Don't focus on the bullshit, focus on the reality. As the keynote speaker at this year's Startup Grind, Guy Kawasaki, kicked it off with a bang, with the top ten mistakes of entrepreneurs - yet they all speak to the same thing: stop trying to blow smoke and build a good product.
Watch Guy Kawasaki's "10 Mistakes Entrepreneurs Make" at the Startup Grind Global Conference.
The 10 Biggest Mistakes Founders Make
Mistake 1: Trying to magic all of your numbers and talking about getting "only 1%" of some enormous, billion dollar market. First off, it's hard to get even 1% of a market, don't take that for granted. Second, no investor wants to hear that you're going for a "mere" 1%. Instead, calculate from the bottom up. Prototype your product, see where it's at, and start growing it. Investors want to see the success you have now, not listen to a bunch of calculated stats about where you might be someday.
Mistake 2: Scaling too fast. "I have never seen a company die because it couldn't scale too fast. That's what we call in Silicon Valley a high quality problem" smirks Kawasaki. Don't think you need to begin by supporting the mobs of people you haven't acquired yet but might (see Problem #1).
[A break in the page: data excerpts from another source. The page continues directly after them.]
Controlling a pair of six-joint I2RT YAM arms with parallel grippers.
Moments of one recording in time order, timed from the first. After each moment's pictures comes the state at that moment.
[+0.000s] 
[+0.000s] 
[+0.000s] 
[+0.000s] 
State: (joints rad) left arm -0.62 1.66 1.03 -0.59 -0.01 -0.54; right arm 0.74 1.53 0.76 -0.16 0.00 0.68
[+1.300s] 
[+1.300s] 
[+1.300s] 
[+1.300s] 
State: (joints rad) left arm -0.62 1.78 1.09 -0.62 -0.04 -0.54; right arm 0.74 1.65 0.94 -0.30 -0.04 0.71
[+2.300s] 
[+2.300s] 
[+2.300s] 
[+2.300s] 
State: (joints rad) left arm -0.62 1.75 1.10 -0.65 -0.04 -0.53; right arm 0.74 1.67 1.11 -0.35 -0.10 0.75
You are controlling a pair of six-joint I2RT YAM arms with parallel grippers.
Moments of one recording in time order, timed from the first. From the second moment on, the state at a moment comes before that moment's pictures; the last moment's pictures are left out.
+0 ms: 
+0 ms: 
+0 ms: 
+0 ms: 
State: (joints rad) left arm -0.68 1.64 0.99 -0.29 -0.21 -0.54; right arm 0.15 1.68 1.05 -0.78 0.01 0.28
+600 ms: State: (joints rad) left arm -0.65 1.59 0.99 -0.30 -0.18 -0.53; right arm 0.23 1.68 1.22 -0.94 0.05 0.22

Instead, Guy says, "eat what you kill." Focus on what you have, supporting and growing that, and scale when you really need to scale.
Mistake 3, 4, 5, and 8: Focusing on the wrong things: your partnerships, your pitch, your patents, and your slide deck. In short, focusing on the bullshit. Investors care about your product, they care about your bottom line, and they care about the partners who are actually affecting your bank account. So put your effort into the prototype, get sales, and present what you actually have well by following the 10/20//30 rule of presentations - 10 slides, 20 minutes, 30 point font. "A picture is worth a thousand slides," Guy points out, "But a prototype and demo is worth a thousand pitches."
Guy getting ready to hit the Startup Grind stage, getting cozy with our audience.
Mistake 6 is more interesting: instead of proceeding serially, proceed in parallel. Even Guy admits it actually "might be more optimal to do things serially," but life gets in the way. In the real world, it doesn't go: raise money, then hire team, then build product, then make money, and now go public. You do those things all at once, some not at all, you end up putting the cart before the horse. So get used to it. Learn to work successfully in parallel.
Mistake 7: Don't think you're going to retain control. You're founding in the real world. As soon as you take outside money, as soon as you have have outside investors, you're going to lose control. But, Guy claims, "control is overrated." If you have a large percentage of a company that fails, who cares? "It is much better to own 0.05% of Google than 51% of a piece of crap." So instead of clutching the purse strings, "make a bigger pie." Grow your business and you'll be able to share success with your investors.
Mistake 9: Vitally important - don't hire people like you, hire your complements. You're white and male? Hire a woman of color. You're young? Hire someone older. Hire the things you don't have, like experience or a diverse perspective. Hire a wide range of ideas. "I see so many companies that are like Stepford - everybody is the same" says Kawasaki. "You have two jobs - you have to make it, and you have to sell it. If you've only got makers, you're not going to sell anything. If you've got a bunch of MBAs, you've got nothing to make." You need a diverse group of skills, and for that, you need a diverse group.
Mistake 10: Maybe the most important reality check of the bunch, is don't befriend your investors. "They want to give you a dollar and get fifty back. You are a tool, you are a means to an end." Yeah, the investors told you they believe in you, they love you, they "invest in people" - but in the end, they care about the success of your company, and about how much money you can make them.
So how do you make investors swipe right on you? Cut the bullshit, focus on your product and your sales, and show them you can be successful and exceed their expectations, and they'll love you for it.